Between Joachim Trier’s The Worst Person in the World and Yngvild Sve Flikke’s Ninjababy, it’s quite a year on the festival circuit for Norwegian comedy-dramas about aimless women in their 20s who go back and forth between two different men and find themselves staring down the barrel of possible unwanted motherhood.
Especially from a visual standpoint, Ninjababy isn’t quite the equal of Trier’s film, an absolute powerhouse of filmmaking that beat it out as Norway’s pick for the Best International Feature Film Oscar, but it’s still a fine examination of a familiar subject.
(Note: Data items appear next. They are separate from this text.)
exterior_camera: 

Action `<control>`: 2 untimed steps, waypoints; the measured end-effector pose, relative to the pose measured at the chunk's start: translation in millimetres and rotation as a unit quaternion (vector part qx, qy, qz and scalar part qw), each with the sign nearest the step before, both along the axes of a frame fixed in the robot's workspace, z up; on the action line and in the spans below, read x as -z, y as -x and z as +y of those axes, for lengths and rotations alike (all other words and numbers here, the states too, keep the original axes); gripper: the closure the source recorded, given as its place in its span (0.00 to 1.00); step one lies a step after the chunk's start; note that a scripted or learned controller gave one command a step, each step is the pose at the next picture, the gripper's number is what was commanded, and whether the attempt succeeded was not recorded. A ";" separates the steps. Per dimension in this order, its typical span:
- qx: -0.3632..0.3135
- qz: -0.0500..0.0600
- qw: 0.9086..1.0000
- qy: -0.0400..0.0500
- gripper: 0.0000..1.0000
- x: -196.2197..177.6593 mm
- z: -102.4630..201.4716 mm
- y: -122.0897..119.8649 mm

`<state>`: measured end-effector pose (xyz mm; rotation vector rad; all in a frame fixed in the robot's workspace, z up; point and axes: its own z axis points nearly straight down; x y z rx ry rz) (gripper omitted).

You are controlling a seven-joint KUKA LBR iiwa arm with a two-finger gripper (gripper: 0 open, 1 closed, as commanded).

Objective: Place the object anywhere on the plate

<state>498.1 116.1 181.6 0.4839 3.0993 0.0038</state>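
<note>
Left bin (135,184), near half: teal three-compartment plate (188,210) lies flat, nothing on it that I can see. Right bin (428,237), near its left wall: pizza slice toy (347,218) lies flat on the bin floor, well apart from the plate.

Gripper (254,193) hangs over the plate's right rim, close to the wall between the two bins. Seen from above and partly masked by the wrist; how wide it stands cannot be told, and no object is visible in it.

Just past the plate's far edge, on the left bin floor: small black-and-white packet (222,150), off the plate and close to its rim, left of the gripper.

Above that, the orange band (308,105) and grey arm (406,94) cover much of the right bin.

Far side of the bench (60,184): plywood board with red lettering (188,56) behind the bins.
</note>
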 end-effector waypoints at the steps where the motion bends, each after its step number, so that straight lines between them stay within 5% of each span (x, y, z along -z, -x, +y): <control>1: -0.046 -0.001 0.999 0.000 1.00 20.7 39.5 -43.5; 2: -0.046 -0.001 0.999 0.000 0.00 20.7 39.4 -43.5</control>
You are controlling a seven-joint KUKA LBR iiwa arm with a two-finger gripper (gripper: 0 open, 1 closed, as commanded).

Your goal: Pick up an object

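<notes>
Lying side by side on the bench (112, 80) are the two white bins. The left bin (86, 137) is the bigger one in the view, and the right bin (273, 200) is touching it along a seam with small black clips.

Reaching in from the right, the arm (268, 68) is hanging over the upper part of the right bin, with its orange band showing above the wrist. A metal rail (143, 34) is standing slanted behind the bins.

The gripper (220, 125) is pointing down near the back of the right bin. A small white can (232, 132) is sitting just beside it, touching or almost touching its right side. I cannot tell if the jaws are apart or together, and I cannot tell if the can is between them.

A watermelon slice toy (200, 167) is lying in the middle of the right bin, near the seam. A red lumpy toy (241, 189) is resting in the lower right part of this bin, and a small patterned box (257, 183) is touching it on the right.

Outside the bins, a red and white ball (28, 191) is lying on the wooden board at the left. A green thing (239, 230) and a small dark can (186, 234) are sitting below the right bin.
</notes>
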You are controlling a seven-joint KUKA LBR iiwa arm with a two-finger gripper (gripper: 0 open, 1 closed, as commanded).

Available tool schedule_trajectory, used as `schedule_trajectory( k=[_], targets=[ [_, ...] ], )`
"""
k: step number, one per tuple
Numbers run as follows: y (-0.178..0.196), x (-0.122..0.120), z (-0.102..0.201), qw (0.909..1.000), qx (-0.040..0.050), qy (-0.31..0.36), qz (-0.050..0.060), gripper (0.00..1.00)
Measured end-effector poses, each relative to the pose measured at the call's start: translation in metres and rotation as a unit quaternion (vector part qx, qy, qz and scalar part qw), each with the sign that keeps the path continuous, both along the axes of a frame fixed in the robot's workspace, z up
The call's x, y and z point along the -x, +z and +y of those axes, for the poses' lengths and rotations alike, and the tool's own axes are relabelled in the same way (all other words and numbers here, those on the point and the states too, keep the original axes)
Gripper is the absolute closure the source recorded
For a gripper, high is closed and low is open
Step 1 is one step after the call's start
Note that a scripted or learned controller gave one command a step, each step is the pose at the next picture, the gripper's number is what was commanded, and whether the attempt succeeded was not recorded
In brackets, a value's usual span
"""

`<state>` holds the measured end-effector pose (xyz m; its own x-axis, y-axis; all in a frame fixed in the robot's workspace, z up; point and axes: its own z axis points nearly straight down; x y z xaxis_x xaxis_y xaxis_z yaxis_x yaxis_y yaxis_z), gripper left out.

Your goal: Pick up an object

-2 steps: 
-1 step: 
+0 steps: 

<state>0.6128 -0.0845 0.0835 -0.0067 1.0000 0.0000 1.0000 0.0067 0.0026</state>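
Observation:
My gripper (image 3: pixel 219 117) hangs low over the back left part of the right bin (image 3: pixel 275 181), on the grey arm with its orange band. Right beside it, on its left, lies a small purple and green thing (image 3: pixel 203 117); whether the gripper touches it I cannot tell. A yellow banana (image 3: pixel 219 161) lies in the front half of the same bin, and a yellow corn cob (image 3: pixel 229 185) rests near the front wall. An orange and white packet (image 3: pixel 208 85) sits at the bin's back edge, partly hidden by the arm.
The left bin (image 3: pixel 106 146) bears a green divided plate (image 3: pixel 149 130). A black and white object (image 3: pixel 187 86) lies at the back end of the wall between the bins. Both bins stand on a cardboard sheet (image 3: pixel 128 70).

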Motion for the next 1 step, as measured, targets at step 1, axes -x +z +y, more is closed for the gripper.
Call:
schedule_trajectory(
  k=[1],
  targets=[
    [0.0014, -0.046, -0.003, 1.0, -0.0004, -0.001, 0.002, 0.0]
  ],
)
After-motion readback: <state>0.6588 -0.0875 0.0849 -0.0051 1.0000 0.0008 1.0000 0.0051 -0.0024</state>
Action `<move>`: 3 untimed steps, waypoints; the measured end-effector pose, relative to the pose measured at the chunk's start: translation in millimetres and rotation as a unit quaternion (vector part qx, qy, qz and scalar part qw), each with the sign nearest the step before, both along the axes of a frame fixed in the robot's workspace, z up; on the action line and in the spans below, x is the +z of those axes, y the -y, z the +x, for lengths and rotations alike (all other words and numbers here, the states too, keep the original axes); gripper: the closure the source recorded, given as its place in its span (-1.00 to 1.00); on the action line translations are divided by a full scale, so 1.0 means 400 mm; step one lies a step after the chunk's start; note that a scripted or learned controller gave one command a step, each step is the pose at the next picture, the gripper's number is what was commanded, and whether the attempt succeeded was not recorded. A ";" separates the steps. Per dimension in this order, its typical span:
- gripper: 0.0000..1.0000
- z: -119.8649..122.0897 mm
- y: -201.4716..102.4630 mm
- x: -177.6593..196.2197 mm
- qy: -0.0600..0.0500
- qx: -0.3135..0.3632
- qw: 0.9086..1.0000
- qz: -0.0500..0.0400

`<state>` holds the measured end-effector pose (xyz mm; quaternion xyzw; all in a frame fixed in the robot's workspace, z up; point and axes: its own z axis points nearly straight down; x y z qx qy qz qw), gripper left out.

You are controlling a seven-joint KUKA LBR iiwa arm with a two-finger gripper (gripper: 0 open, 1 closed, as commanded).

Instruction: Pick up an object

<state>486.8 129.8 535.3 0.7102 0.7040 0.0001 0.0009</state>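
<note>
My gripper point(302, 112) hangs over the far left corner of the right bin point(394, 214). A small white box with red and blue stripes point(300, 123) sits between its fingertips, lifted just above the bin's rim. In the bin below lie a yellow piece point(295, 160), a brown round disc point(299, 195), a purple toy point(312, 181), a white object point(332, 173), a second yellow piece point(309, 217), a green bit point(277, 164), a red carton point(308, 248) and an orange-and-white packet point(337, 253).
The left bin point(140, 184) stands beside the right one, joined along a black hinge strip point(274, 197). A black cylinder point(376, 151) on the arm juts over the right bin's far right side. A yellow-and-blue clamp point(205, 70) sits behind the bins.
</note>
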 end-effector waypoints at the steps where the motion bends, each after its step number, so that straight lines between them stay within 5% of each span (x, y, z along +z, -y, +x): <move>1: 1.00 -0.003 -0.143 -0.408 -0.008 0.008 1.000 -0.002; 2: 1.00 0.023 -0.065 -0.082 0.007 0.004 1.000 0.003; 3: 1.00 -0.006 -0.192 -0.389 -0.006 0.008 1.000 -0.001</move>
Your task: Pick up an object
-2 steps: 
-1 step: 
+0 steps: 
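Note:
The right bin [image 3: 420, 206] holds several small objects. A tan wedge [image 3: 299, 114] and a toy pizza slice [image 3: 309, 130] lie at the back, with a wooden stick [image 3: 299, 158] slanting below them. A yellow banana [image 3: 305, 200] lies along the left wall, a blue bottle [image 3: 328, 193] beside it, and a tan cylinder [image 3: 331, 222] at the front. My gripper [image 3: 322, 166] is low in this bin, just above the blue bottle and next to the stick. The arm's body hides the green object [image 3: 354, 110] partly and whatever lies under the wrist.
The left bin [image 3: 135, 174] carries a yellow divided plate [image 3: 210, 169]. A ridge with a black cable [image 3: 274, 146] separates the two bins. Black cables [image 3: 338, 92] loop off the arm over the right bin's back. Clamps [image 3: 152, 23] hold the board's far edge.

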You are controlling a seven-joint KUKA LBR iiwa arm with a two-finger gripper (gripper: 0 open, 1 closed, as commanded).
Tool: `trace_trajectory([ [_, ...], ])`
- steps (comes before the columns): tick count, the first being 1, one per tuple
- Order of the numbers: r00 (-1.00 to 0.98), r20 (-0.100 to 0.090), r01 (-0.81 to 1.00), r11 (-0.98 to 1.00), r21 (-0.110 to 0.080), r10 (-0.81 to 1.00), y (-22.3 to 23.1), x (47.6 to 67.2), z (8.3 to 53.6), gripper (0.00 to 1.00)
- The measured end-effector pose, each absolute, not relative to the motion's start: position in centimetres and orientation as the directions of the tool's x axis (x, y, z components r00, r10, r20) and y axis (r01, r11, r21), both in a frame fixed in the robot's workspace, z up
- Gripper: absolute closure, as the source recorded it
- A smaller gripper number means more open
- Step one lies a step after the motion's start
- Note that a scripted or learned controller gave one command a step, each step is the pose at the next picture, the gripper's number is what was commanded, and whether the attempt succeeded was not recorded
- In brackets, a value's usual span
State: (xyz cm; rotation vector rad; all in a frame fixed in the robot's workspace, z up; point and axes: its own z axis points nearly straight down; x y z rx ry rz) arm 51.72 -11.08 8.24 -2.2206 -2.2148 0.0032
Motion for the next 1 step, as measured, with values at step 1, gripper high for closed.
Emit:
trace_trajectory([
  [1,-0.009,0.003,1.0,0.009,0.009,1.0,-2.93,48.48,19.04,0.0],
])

The film, which premiered at the Berlin International Film Festival and debuted stateside at Tribeca in the spring, showed this week at the Philadelphia Film Festival. There’s no word about a North American release date.
Rakel (Kristine Thorp) is a woman cartoonist in her 20s who doesn’t quite have things figured out. Living with her roommate Ingrid (Tora Christine Dietrichson), she lives a relatively carefree, party-filled life.
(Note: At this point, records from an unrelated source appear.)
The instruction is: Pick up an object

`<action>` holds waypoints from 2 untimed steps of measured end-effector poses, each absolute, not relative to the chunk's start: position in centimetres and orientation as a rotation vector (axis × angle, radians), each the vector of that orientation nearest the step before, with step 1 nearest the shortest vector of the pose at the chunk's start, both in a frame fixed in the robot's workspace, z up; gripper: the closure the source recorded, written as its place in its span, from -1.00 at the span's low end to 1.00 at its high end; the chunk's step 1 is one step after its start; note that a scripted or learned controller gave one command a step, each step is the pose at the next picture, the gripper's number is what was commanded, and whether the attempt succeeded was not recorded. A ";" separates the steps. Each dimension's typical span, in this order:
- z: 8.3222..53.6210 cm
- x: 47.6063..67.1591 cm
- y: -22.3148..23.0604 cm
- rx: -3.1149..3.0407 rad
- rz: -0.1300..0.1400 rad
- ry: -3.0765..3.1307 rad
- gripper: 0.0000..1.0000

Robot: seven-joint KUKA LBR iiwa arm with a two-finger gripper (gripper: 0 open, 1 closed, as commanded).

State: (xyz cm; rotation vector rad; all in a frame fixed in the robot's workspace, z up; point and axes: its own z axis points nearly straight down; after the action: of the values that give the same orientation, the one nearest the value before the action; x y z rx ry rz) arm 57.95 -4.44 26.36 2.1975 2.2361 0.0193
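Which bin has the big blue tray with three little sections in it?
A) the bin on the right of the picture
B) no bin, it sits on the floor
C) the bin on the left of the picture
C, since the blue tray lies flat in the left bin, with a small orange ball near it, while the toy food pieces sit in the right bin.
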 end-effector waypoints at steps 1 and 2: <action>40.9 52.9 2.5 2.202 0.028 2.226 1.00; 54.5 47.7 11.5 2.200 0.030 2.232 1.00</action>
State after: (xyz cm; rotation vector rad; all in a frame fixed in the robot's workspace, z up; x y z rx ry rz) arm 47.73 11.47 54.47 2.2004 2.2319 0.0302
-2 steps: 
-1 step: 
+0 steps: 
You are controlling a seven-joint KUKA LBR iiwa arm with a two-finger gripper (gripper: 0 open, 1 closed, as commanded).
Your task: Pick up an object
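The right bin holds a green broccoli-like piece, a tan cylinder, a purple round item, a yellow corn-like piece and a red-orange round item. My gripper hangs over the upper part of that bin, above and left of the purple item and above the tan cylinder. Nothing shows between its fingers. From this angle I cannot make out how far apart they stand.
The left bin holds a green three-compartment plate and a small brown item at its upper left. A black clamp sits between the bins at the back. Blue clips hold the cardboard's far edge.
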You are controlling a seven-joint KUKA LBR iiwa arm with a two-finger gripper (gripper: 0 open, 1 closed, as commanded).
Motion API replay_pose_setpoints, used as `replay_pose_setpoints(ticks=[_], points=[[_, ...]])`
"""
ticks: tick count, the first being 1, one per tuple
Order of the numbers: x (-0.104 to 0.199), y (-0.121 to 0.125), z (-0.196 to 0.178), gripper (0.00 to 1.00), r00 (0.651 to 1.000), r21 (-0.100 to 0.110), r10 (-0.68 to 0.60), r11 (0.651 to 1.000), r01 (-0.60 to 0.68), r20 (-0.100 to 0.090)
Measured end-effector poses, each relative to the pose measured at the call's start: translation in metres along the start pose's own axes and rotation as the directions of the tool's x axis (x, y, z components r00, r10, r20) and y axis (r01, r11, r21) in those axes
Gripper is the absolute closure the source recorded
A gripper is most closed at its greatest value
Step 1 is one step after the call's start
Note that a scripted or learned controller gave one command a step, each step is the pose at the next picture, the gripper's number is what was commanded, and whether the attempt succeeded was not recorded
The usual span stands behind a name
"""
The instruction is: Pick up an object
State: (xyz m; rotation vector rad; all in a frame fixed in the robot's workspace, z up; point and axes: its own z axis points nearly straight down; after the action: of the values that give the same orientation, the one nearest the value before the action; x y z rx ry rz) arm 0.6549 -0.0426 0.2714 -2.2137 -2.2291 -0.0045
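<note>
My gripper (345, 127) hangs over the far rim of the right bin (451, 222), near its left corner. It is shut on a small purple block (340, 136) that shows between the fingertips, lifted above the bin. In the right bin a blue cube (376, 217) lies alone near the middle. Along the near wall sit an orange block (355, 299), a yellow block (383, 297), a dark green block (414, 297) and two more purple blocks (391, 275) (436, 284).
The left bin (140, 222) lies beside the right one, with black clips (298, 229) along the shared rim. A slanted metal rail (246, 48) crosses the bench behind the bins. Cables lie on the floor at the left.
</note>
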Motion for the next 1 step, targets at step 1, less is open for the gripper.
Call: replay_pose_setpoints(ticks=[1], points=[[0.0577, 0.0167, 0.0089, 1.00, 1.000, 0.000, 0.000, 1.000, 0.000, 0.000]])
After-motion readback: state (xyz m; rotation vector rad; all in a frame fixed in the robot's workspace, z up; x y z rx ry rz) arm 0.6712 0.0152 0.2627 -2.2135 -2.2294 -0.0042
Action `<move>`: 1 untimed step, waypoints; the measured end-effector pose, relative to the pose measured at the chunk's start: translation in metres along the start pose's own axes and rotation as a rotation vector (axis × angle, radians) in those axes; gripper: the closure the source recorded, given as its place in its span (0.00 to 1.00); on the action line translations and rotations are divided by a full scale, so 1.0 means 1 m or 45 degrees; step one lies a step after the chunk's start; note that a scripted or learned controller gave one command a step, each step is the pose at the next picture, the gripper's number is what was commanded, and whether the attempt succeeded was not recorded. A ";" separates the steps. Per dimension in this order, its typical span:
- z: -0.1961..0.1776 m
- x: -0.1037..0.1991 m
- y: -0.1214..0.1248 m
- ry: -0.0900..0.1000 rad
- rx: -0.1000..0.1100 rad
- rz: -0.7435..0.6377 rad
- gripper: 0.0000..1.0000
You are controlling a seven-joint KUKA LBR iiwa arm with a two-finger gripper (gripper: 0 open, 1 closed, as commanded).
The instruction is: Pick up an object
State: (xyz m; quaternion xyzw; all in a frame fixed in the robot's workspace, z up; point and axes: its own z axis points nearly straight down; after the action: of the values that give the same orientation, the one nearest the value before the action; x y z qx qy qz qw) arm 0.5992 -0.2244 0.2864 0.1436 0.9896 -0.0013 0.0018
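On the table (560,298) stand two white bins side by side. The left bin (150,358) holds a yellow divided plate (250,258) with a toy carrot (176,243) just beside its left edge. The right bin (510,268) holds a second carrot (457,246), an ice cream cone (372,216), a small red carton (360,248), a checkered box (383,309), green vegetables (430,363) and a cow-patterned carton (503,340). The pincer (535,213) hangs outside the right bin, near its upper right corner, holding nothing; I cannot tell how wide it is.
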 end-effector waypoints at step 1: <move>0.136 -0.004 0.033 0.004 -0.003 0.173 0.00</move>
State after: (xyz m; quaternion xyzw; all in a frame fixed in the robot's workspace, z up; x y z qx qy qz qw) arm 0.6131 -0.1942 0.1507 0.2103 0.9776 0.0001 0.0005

Early in the film, she surprisingly finds herself pregnant and believes the father is Mos (Nader Khademi), a sensitive Aikido instructor and the only man she has slept with recently.

However, in the process of getting an abortion, she gets a big surprise: Despite not having gotten very big, she’s actually six months pregnant. This not only means that abortion isn’t an option, but that the father is a casual partner from much further back, the guy she calls “Dick Jesus” (Arthur Berning.) He’s called because of his beard, long hair, and you know why else.
Once she realizes she’s pregnant, Rakel — who never wanted kids in the first place — begins having conversations with a cartoon, talking manifestation of her unborn child, in scenes animated by Inga H Sætre, whose book provided the source material for the film.
Voiced by Herman Tømmeraas, he’s a sort of prenatal version of Bruce Willis in Look Who’s Talking, and this device provides most of the film’s comedy. The “Ninjababy” of the title cracks wise, defends himself, and — in the movie’s funniest scene — shows his discomfort as his mother engages in a sex act.

The film also recalls Juno a bit, although it’s not nearly as twee. It could also be read at first as having an anti-abortion message, although the film ultimately centers on the feelings of the mother.
One thing that’s refreshing about Ninjababy is that it doesn’t take the Juno/Knocked Up position, mandatory in Hollywood comedies about pregnancy until very recently, that all roads must point towards monogamy and the nuclear family. Clearly, Norway is the new capital of sensitive movies about messy women in their late 20s.